I should point out that this is not an exact science; there’s also an Atari 2600 — the wooden variety — floating around in my head, but I’ve really no idea at what point that turned up; in my memory, it was just something that had always been there, with a 20-in-1 game cartridge, a couple of rock-stiff joysticks seemingly made of tyre rubber and a pair of broken paddles. I’ve also got a dim memory of a machine that had several sporty Pong variations on it — Squash, Badminton, others, in one- and two-player flavours, and there was definitely a multiplayer, battery-powered Pac Man toy. There may also have been a Donkey Kong Game & Watch…some Game & Watches anyway. I was born in the same year that Space Invaders was released, so there’s a Fact Amazing for you.
So, feel free to skip the previous four paragraphs of pointless drivel and just read this; I’ve been gaming for approximately my entire life. And that’s the problem; the PSP, gorgeous and powerful though it is, is just another level up of processing power delivering much the same types of game. Yes, Ridge Racer looks great and reviews have been very positive, but it’s just another driving game. Another driving game. Is it really doing anything that, say, Chase HQ, Outrun or Virtua Racing haven’t done already? Or even the original Ridge Racer of over 10 years ago?
Tony Hawk’s Need for Underground NFL Calibur Drive.
This isn’t a recent thing; the sort of games that are successful just don’t get played by me; the endless sports games (released once a year with minor updates), the half-arsed 3D platform games (why does everything have to be 3D, anyway? When was the last time a decent Sonic the Hedgehog game was released, eh?), the flashy beat-em-ups that can be walked through on a first attempt by simply mashing the buttons — very pretty, but where’s the depth? And this isn’t just about non-Nintendo hardware, either; I recently owned, for a good hour or so, Tales of Symphonia, a much-hyped RPG for the Gamecube that promised 80 hours of gameplay — 80 hours putting up with a tired, hackneyed plot and poor American trash-talking voiceovers in unskippable cutscenes? I think not.
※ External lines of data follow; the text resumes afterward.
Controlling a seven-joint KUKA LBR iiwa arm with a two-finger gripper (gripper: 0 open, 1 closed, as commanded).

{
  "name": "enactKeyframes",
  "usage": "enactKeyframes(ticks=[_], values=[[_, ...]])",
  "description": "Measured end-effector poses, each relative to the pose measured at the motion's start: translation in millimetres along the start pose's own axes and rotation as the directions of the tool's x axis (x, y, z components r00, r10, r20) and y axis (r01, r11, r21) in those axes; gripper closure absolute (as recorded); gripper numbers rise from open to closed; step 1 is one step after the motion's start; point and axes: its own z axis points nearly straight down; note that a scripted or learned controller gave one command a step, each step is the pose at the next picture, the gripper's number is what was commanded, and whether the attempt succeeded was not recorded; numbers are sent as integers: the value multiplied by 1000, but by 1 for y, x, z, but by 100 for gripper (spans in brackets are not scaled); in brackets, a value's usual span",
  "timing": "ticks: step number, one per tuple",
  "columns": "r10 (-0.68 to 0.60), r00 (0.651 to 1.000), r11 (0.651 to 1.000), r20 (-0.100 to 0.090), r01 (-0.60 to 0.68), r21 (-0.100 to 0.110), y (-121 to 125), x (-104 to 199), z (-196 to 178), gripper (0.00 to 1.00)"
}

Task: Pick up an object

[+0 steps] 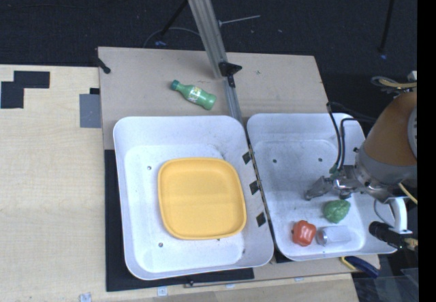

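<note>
three objects (336, 210) near gripper (319, 190)

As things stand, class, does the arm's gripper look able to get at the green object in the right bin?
Probably yes. The gripper hangs just above-left of the green object, with bare floor of the right bin between them; the red object lies apart.

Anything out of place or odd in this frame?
One thing: a green bottle lies on its side on the bench board behind the left bin, outside both bins. The yellow plate and right-bin items look normal.
</note>
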Motion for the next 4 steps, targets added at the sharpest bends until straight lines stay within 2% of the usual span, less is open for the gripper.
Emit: enactKeyframes(ticks=[1, 3, 4], values=[[2, 1000, 1000, 0, -2, -2, 0, -1, -11, 100], [3, 1000, 1000, 1, -3, -3, 7, -14, -104, 100], [2, 1000, 1000, 1, -2, -2, 7, -15, -130, 100]])
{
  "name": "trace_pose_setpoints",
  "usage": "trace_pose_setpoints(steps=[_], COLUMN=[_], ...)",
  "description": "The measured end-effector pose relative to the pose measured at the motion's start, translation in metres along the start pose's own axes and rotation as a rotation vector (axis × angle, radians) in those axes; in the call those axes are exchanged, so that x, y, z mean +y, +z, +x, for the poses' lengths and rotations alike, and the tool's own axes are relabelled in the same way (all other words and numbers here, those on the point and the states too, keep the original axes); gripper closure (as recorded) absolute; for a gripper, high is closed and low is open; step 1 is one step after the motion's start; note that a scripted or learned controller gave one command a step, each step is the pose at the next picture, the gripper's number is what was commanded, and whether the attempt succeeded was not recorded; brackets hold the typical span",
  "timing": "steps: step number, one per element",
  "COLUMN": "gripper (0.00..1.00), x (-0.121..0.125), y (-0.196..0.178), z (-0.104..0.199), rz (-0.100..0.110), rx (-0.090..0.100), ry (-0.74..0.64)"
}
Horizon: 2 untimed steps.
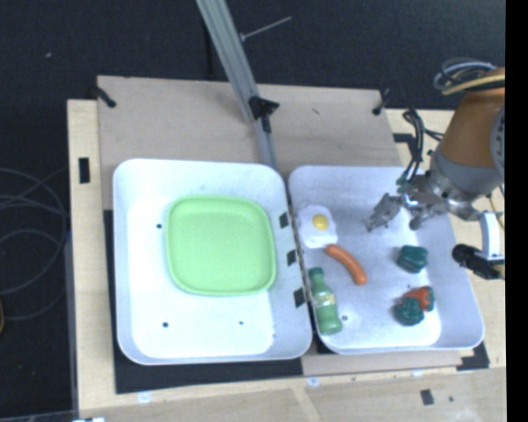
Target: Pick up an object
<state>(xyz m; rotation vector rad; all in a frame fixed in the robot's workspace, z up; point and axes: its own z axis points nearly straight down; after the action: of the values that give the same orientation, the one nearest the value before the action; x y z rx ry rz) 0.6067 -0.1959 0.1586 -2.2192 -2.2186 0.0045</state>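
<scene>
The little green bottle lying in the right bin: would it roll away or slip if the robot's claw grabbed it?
The green bottle lies on its side against the right bin wall, so a nudge would probably roll it. Its rounded body looks smooth, perhaps slippery. It seems a small toy, likely light.

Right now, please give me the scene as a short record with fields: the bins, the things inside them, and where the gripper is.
left bin: holds a green plate
right bin: holds fried egg toy, orange sausage, green bottle, dark green piece, red and green piece
gripper: above the right bin's upper area, fingers spread, nothing between them
nearest thing to gripper: dark green piece, apart from it
</scene>
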Motion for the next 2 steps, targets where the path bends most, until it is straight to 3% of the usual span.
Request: trace_pose_setpoints(steps=[1,2], gripper=[0.00,1.00], x=[-0.001,0.001], y=[0.052,0.039], z=[0.000,-0.001], rz=[-0.001,-0.007], rx=[-0.001,-0.001], ry=[0.000,0.001])
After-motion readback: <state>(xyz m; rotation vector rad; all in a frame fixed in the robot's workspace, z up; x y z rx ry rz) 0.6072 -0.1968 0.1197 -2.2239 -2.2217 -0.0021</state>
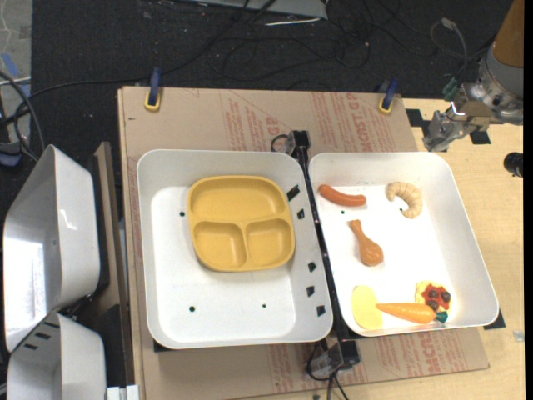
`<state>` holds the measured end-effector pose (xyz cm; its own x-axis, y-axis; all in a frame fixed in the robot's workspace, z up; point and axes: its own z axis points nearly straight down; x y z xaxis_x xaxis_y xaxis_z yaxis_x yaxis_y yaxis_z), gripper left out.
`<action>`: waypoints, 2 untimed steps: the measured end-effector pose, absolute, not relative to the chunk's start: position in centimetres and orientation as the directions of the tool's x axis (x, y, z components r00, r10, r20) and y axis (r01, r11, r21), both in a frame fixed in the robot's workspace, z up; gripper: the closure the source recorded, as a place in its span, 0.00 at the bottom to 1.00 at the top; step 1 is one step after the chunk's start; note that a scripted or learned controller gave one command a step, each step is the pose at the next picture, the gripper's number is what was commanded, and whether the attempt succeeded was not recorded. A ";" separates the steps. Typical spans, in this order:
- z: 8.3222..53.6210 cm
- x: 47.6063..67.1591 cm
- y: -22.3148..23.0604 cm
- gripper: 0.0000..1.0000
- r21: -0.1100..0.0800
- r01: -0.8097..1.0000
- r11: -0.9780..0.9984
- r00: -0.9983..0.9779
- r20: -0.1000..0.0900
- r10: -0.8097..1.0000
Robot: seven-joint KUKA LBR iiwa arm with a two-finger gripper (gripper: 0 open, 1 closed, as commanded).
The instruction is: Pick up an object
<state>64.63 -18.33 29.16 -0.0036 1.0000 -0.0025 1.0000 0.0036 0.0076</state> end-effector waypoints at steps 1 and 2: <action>28.1 65.1 -13.3 1.00 0.000 1.000 0.007 -0.007 0.001 1.000; 26.1 64.5 -8.2 1.00 -0.002 1.000 0.008 -0.008 0.002 1.000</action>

Simply increasing the horsepower of any given console is no solution any more — at least, not for hardened gamers such as myself, who survived those awful days of 3D0s, CD32s and Jaguars. Increased power means increased complexity of sound and visuals, so the larger, mass-market companies such as Electronic Arts and Lucasarts will be the only ones who can afford the development. Increasingly, we turn to ‘retro’ gaming, buying up old NES consoles and Megadrives from eBay and playing old Marios and Sonics. Nintendo’s done very well out of this, with a huge amount of the Gameboy Advance back catalogue being made of of old NES and SNES conversions. Sega as well, with their compilations of Sonics (except for Sonic CD, goddamnit).
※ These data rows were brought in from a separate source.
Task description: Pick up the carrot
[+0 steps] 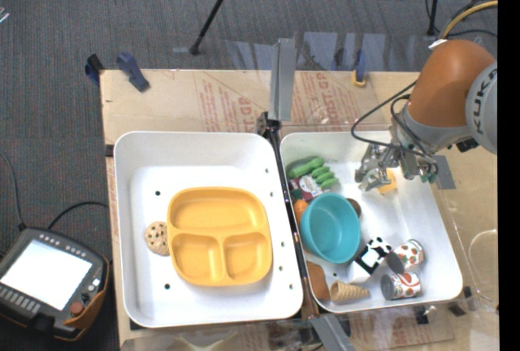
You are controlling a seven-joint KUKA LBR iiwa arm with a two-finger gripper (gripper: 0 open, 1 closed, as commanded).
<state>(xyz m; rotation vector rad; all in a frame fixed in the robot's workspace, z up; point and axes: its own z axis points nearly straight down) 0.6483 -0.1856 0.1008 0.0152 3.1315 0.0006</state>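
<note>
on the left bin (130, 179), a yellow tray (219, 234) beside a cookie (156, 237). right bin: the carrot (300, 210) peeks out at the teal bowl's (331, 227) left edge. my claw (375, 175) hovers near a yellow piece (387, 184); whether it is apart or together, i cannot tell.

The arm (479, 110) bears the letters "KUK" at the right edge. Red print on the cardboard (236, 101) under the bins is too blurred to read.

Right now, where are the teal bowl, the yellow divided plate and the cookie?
teal bowl (330, 227), camera view, on its inner floor.
yellow divided plate (219, 214), camera view, on its large upper compartment.
cookie (156, 238), camera view, on its top face.
</note>
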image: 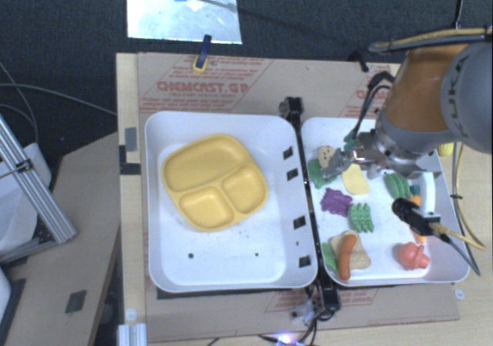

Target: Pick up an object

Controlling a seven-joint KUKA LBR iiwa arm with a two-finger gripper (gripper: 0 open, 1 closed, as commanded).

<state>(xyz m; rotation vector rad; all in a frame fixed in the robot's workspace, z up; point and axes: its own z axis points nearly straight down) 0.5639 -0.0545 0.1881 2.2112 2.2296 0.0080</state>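
Yellow toy piece (355, 180) lies in the right bin (454, 263), just beneath the hand (344, 162), slightly to its near right; whether the hand is open, I cannot tell.

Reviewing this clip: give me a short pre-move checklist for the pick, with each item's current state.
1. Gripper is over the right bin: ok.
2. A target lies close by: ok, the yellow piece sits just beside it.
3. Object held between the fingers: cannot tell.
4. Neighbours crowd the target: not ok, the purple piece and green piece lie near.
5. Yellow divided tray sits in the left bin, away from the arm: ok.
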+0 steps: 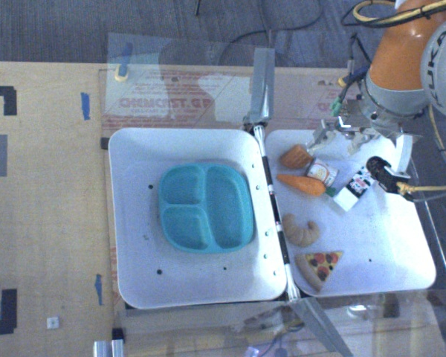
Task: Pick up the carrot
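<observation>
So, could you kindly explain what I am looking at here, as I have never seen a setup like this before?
This is one picture from a fixed camera above a workbench, looking down at a slant. The grey and orange machine at the upper right is a robot arm; its gripper, a two-finger claw, hovers over the right bin. That shallow white bin holds toy food: an orange carrot, which the arm is meant to pick up, a brownish piece just above it, a croissant, a pizza slice, and a small jar and a small box. The left bin holds a teal divided plate. I see nothing held in the gripper.
</observation>
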Controlling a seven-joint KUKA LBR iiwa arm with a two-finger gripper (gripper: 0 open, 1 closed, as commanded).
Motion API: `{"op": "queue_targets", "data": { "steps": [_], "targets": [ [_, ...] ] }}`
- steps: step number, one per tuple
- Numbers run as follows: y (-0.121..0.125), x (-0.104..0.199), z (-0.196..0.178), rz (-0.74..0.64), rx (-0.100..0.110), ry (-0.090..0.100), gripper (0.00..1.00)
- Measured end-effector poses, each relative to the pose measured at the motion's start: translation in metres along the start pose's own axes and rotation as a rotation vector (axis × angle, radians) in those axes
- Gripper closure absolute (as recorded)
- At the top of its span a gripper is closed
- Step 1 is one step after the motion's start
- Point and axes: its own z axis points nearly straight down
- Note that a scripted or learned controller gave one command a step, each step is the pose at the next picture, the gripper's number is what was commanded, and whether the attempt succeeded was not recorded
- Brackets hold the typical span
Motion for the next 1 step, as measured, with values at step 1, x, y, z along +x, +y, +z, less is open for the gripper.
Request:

So, this is why Nintendo interests me and Sony and Microsoft don’t; the latter two simply offer more power, and power’s not what interests me. What interests me is gameplay, and it doesn’t need to come with a dozen lens flares, shadows and a million polygons. Nintendo promises power but also promises something different, simpler, purer. After 20 years of gaming, that’s what’s going to keep me gaming.